• Data block:
== Segment start ==
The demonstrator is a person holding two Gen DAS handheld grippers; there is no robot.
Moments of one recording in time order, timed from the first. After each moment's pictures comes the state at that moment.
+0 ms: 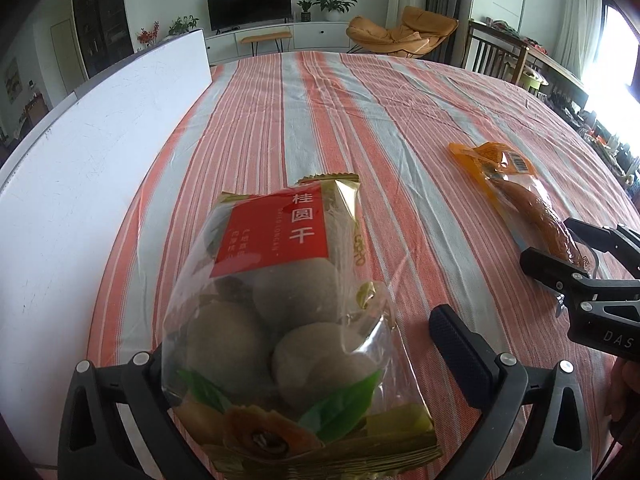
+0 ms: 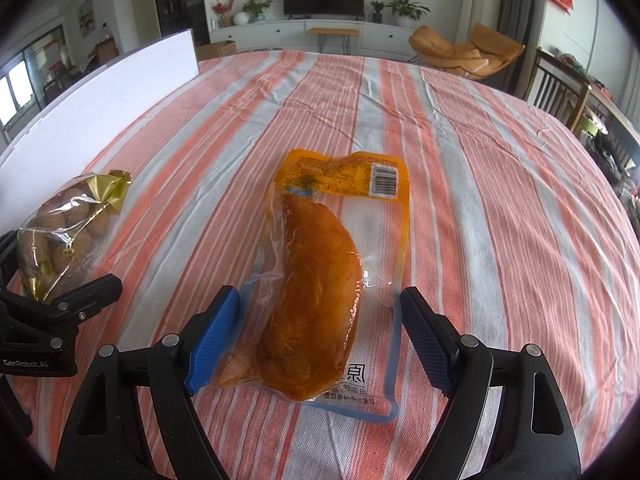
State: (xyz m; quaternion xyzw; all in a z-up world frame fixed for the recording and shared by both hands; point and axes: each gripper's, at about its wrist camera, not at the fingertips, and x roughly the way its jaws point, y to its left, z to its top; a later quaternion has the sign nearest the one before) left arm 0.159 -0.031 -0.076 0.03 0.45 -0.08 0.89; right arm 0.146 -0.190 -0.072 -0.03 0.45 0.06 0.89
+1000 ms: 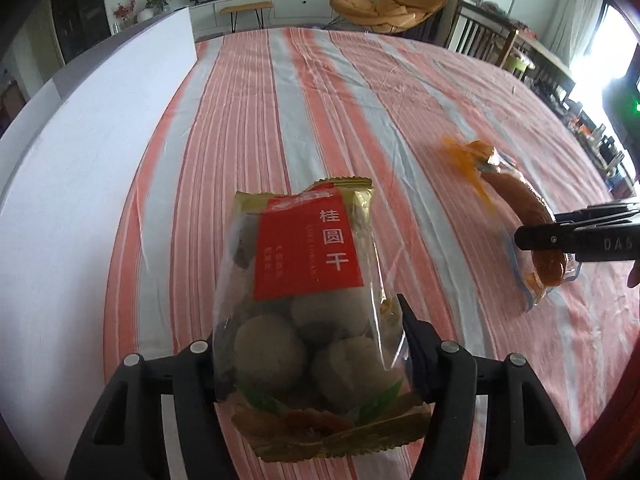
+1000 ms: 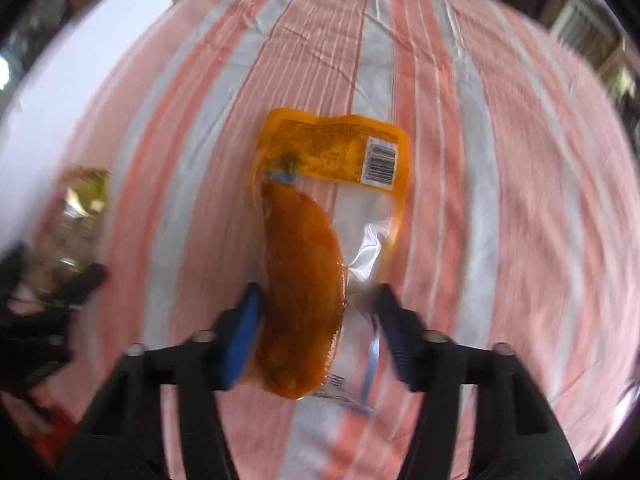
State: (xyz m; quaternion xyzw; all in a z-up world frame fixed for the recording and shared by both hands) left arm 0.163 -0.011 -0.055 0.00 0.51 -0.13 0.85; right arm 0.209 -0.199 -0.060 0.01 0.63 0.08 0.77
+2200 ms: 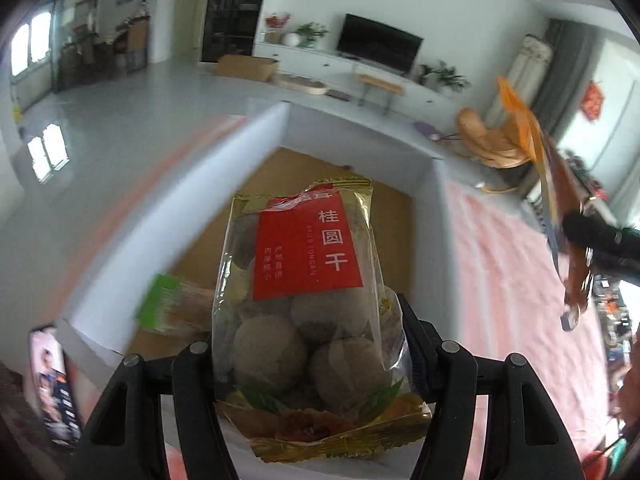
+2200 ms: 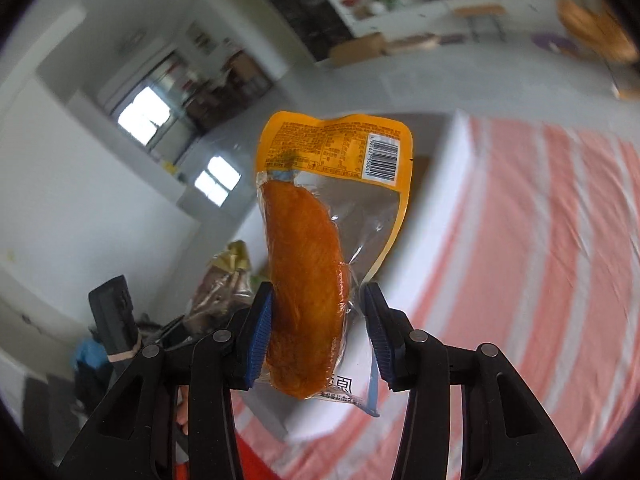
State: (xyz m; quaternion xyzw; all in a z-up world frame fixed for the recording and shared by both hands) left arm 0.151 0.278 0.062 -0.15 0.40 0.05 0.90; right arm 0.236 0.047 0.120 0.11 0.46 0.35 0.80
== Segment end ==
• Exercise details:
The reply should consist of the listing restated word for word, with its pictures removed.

• Task solution:
The demonstrator is a person holding two Gen DAS handheld grippers; there is no robot.
Moments of one recording in time order, timed from the first. After each moment's pictures comes the state at that moment.
+0 ms: 
+0 ms: 
State: (xyz m; quaternion xyzw; all in a z-up world frame fixed for the recording and shared by both hands; point and axes: each gripper's, at about its wrist camera, not at the fingertips, and x roughly the way its jaws point, y to its left, z to its top; a later quaternion has the sign nearest the one before) left arm 0.159 -0.031 -0.076 0.03 0.45 -0.08 0.89; right arm 0.146 -0.190 -0.072 -0.03 0.45 0.06 0.89
+1000 ms: 
+1000 ms: 
State: (xyz m; quaternion xyzw; all in a z-up world frame fixed for the recording and shared by both hands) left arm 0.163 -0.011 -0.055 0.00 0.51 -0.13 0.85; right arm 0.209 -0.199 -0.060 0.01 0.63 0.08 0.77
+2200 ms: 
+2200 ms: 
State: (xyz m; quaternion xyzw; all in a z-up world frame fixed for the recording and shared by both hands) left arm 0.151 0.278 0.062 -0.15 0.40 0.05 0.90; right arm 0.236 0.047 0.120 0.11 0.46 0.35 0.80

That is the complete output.